ISCA Archive ICSLP 1992
ISCA Archive ICSLP 1992

Applications of generalized linear modeling to vowel data

Terrance M. Nearey

Generalized linear models (GLM) provide a flexible framework for investigating many long-standing issues concerning the relation of FO and formant frequencies to vowel categories. These issues include the choice of frequency scale (e.g., log Hz, Bark, ERB), the effect of F0, and the importance of longer-term, speaker-dependent extrinsic information such as formant ranges or average fundamental frequency to the specification of vowel quality. As noted in [2, 31 the differences in the empirical consequences of alternate models can be quite subtle. The present paper illustrates how GLM and related techniques may inform the choice among competing approaches from three perspectives: the modeling of patterns in production data, data-analytic pattern recognition, and direct perceptual modeling. Analysis of Fl patterns from the individual Peterson and Barney [4] data indicates a small but consistent advantage to the log scale over the other two and a preference for extrinsic, formant-average information as a normalization parameter.
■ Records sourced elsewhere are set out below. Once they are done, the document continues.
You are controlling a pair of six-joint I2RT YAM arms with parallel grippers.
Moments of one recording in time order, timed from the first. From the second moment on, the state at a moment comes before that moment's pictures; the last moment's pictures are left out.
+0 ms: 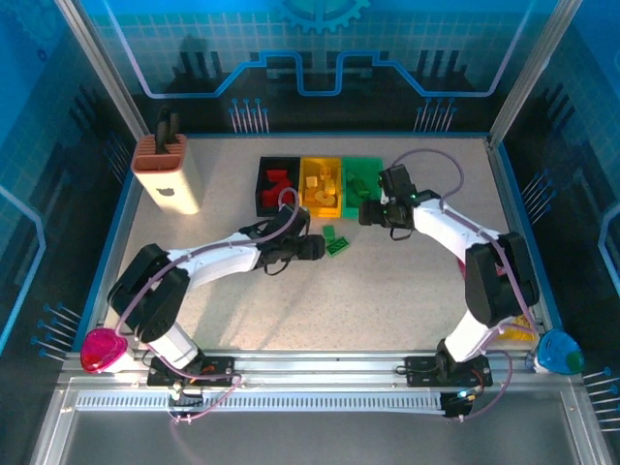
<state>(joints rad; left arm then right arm) -0.66 1.65 1.00 -0.26 -0.01 -0.63 0.33 1.64 1.10 -0.48 0.01 0.38</state>
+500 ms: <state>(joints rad) -0.66 1.98 1.40 -0.42 0.01 -0.61 0.33 1.47 0.77 -0.34 -0.05 0.47</state>
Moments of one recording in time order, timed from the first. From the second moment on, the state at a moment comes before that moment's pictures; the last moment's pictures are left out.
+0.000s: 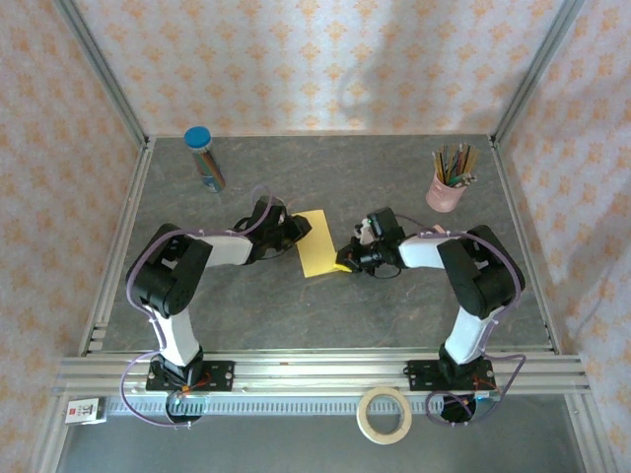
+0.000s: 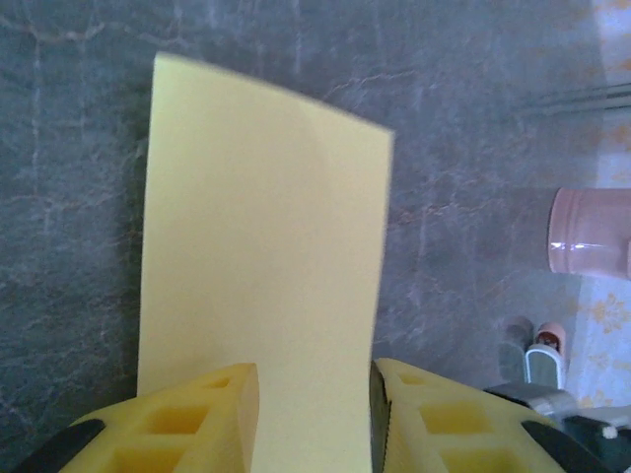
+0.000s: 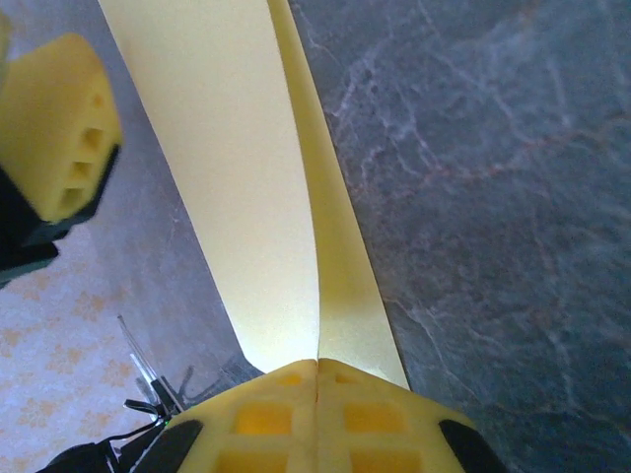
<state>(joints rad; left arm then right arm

Simple pattern recognition schemes show relatively little difference among the alternate scales. Initial perceptual modeling via logistic regression on the data from [5] also fails to provide evidence for a substantial difference among the scales. Perceptual experiments analogous to those of [6] specifically designed to be sensitive to the relatively subtle differences among the scales will likely be necessary to resolve the issue of "the best scale" for the representation of vowel quality.